Вечером он прибежал за мной в кафе, где я ужинал. Мы пошли в лабораторию, и здесь Флетчер представил мне сеньора Мануэля, рослого рыжего здоровяка в штатском. Переговорив со мной, сеньор Мануэль с профессиональной ловкостью вложил портативный магнитофон в ящик моего стола. Я указал ему и Флетчеру место вне досягаемости импульсов "Вериты", полицейский поблагодарил и вышел. Через минуту вернулся, с ним пришли еще три сеньора, прилично одетых и представительных. Они чем-то даже походили друг на друга. Только один из сеньоров был в наручниках, а два других держали руки в карманах и не сводили с него глаз. Мануэль сразу выпроводил конвоиров и запер дверь.
- Прошу вас, сеньор Ривейра, - Мануэль проводил бандита к стулу, придерживая за талию. - Садитесь. Не хотите ли сигару?
Человек в наручниках с достоинством принял сигару, прикурил от зажигалки полицейского и с насмешливым прищуром огляделся. На бандита он не походил. Облик средней руки коммерсанта. Вот только разве настоящий коммерсант вел бы себя несколько иначе в подобном обществе и обстановке, без такой уж откровенной нагловатости.
- Сегодня вы придумали что-то новенькое, - подмигнул полицейскому Ривейра. - Медицинская экспертиза или что? Так я здоров, сеньоры. Если у вас нет улик, при чем же тут медицина, а?

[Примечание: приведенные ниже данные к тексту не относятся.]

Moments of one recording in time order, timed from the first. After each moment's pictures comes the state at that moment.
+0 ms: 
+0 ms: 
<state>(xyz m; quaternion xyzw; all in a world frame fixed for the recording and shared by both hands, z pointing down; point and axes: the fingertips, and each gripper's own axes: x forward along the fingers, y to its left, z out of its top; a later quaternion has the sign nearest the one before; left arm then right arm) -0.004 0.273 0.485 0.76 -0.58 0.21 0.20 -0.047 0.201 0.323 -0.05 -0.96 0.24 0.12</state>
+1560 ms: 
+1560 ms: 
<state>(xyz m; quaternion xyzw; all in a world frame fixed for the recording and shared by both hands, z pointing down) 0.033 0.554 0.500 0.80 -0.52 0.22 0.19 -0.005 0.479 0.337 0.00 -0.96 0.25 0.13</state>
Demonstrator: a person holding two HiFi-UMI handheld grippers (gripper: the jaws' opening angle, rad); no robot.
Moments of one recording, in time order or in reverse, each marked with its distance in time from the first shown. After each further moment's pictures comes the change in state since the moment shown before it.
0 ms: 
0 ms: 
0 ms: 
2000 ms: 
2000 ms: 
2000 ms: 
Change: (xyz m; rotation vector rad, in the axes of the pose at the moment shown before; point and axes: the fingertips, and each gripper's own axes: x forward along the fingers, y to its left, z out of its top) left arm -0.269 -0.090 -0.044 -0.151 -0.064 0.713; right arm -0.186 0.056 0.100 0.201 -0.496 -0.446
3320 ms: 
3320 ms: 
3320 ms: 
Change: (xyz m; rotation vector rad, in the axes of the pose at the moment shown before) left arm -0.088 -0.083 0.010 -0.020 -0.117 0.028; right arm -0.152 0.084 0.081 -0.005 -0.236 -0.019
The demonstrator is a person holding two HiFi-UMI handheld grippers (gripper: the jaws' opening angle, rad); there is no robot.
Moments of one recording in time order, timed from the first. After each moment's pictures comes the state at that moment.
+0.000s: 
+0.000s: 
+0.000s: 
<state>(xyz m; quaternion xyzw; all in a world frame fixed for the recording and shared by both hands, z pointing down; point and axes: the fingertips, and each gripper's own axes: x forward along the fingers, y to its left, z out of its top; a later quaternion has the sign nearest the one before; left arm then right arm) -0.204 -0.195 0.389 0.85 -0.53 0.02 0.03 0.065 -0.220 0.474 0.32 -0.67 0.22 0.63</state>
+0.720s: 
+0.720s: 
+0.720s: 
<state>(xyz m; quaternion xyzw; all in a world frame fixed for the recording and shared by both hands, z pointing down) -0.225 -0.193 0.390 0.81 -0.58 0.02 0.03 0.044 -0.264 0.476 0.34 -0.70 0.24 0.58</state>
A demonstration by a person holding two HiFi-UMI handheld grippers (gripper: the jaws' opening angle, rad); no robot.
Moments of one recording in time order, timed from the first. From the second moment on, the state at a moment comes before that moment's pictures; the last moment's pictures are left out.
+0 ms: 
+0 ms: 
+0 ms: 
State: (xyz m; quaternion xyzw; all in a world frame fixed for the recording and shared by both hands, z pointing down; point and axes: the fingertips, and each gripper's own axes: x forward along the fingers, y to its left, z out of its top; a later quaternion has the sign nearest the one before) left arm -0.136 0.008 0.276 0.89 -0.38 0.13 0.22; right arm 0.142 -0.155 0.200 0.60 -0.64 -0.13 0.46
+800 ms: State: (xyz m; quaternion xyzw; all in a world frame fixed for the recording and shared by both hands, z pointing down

- Сеньор Ривейра, не будете ли вы так любезны дополнить ваши прежние показания? - Мануэль многозначительно посмотрел на меня. Я подошел к рубильнику.
- Бросили бы вы эти штучки, начальник. Я не собираюсь чего-то там дополнять.
- Не собираетесь? Как жаль! Но посмотрим, посмотрим… - жестом фокусника он протянул руку ко мне. Я включил "Вериту".
- Отвечайте, кто убил девушку? - голос Мануэля стал жестким, напористым. От былого благодушия не осталось и следа.
- Какую девушку? - Ривейра еще хранил на губах усмешку.